Would Serverless have saved the day?
If the entire approach was Serverless-First, surely this would have saved the day? Maybe, but let me attempt to call out some fundamental issues that may have been highlighted earlier if they had used a similar approach.
- Clear business KPIs – connectivity, driver safety, diagnostics all would have been high and measured from day one. Surely Customer Satisfaction would have been a KPI also?
- Fast feedback loops – this is essential. Good software delivery needs to prove that critical KPIs are being met continually. I expect the “bad software” should have been flagged very early.
- Observability – with good telematics, the software system should be visualised early and initially, this tests “the concept” and unifies understanding. Ultimately it evolves into live insights to the system.

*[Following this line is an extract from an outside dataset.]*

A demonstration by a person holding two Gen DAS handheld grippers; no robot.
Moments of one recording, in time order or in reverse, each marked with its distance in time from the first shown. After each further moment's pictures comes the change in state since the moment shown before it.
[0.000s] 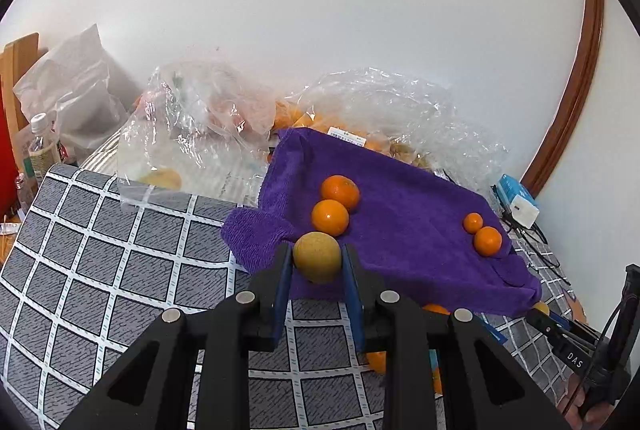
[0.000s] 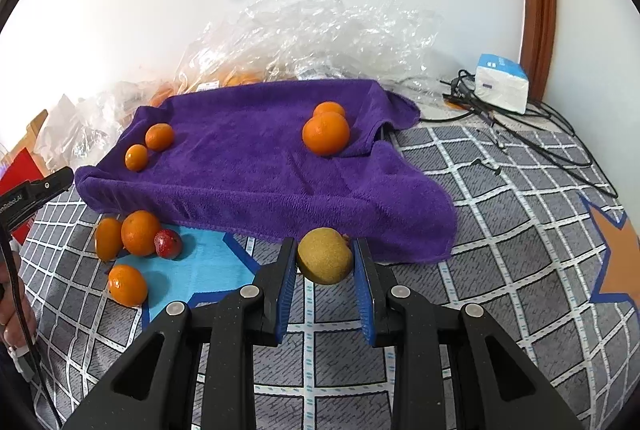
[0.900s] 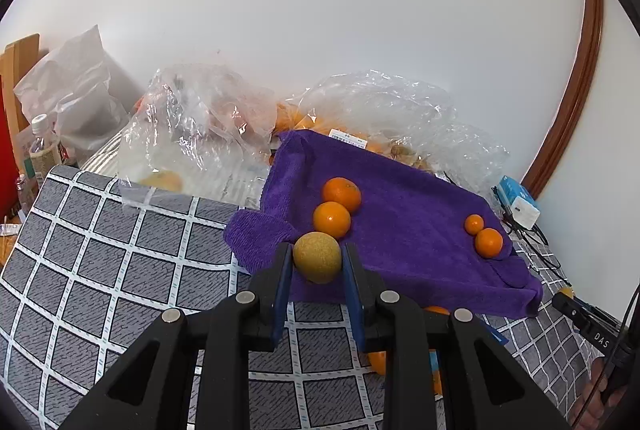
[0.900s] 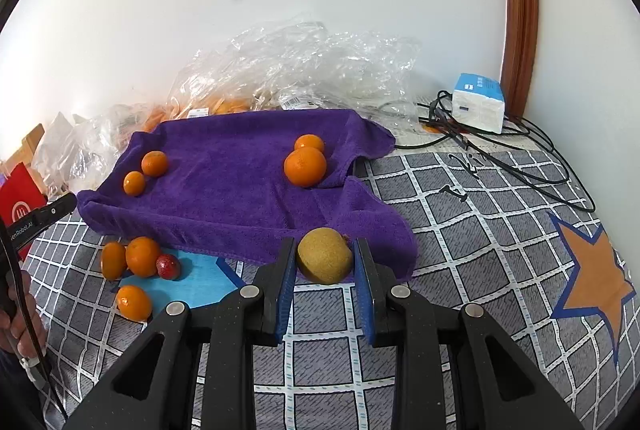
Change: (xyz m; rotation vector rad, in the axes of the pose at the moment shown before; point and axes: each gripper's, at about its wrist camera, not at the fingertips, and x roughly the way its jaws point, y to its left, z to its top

- Single team – even if sub-components are out-sourced, there’s one team that stands over the whole system. That responsibility will result in the ultimate feedback loop – a red project status early.
The ultimate impact
Fortunately for VW, they will move beyond this quickly. This software in cars issue will be forgotten about and only a few new vehicle owners will feel slightly peeved. But, they bought their cars pre-launch, so they are probably VW super-fans. A few billion dollars is wasted and an exec will get a wrap on the knuckles. Tesla press are delighted (“Volkswagen, a rocky $50B EV bet, and the bid to chase Tesla’s software prowess“). Simultaneously, the plans for an all-encompassing electric car platform in the cloud by VW (“How Volkswagen Automotive Cloud will help shape the connected car of tomorrow”) are still in place and it will be successful. The issues described here will be side-lined as hiccups.
The real issue is what of the future competition? Could be Tesla, could be a Chinese company or a newcomer. Like many industries, the auto industry is ripe for a software disruption. If VW can struggle with a software transformation, how will the other manufacturers cope? There is a fundamental mindset change required when the software is at the heart of your product.